What the exercise asks:
Output the material exactly, keeping every line intact.

====

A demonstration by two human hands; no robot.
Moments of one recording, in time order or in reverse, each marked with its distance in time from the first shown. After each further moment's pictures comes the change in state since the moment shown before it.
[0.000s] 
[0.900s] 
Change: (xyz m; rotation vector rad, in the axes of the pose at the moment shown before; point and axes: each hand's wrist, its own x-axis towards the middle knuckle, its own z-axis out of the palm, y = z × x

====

Written solution:
A demonstration by two human hands; no robot.
Moments of one recording, in time order or in reverse, each marked with its distance in time from the first shown. After each further moment's pictures comes the change in state since the moment shown before it.
[0.000s] 
[0.900s] 
Change: (xyz m; rotation vector rad, in the axes of the pose at the moment shown before; point and axes: each hand's wrist, its own x-axis towards the middle knuckle, its own z-axis out of the palm, y = z × x

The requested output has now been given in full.